## Assignment
Tell how many lines of the data below have the string "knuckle" in them. Say nothing more.

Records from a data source
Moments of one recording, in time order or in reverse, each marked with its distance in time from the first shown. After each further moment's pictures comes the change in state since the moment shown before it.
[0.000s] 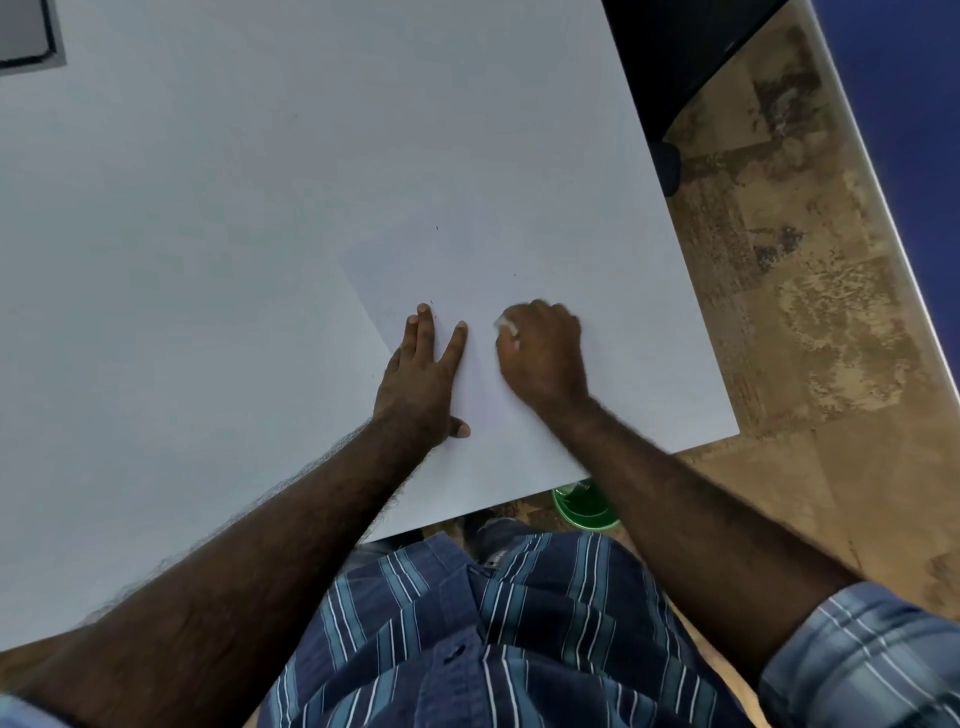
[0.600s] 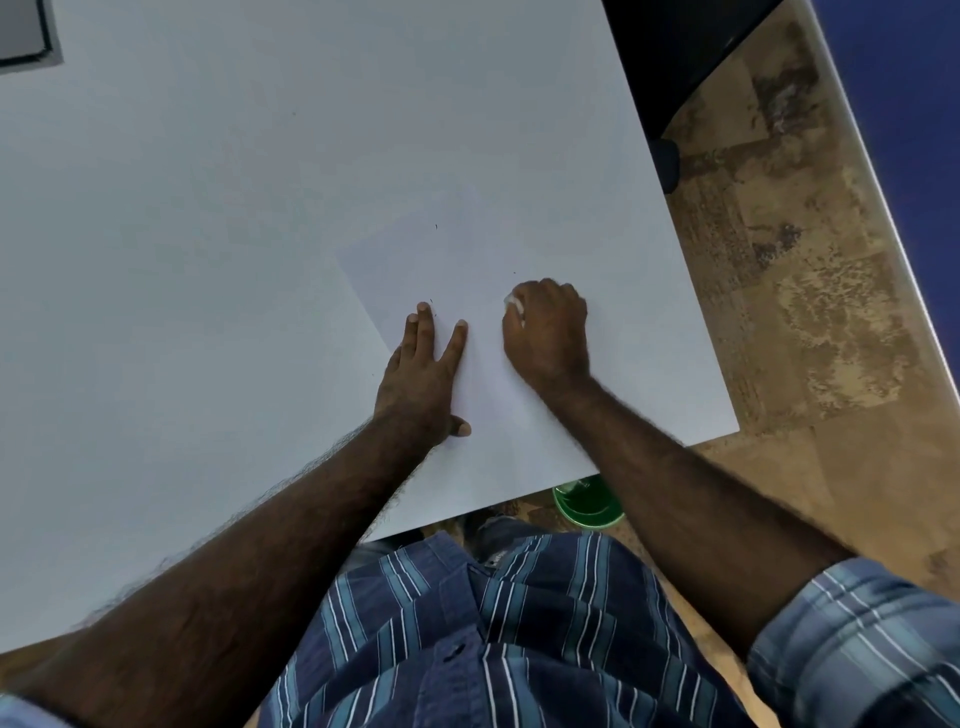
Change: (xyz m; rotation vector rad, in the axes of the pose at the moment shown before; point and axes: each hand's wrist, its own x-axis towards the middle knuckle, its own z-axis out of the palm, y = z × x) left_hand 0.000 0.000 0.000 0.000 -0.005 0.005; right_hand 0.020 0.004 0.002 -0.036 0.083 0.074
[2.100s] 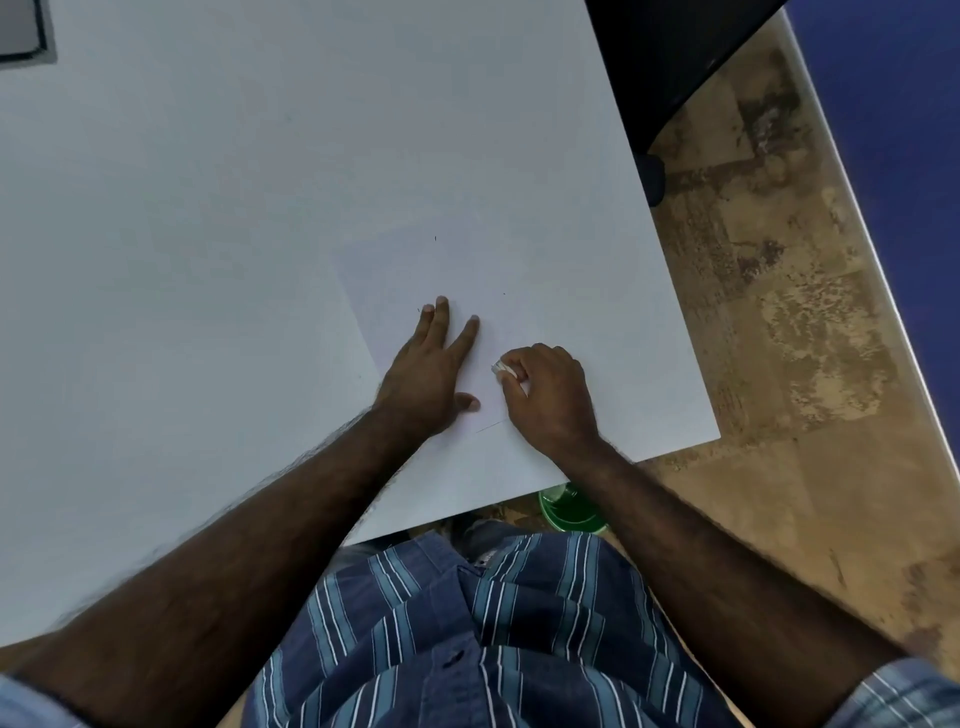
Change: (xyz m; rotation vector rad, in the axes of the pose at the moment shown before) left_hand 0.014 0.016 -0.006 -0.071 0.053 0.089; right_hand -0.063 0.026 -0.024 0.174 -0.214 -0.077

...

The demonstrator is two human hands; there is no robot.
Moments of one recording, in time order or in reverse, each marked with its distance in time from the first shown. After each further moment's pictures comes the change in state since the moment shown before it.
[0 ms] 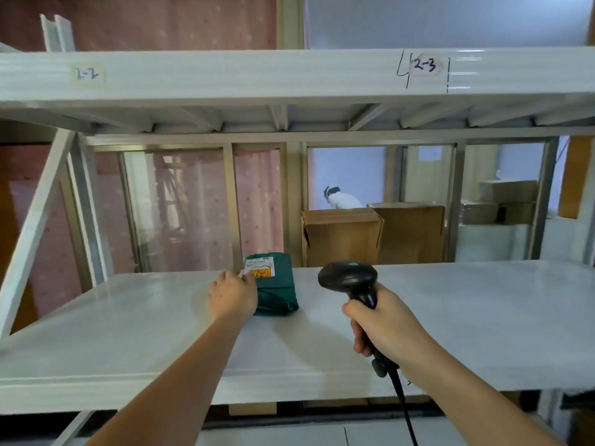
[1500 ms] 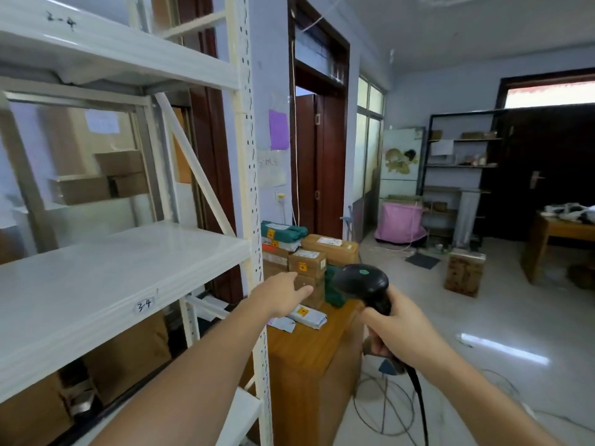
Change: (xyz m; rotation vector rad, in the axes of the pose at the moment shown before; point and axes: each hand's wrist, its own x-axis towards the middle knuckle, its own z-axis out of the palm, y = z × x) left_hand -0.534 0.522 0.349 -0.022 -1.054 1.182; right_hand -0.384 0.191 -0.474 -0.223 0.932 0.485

## Your solution
2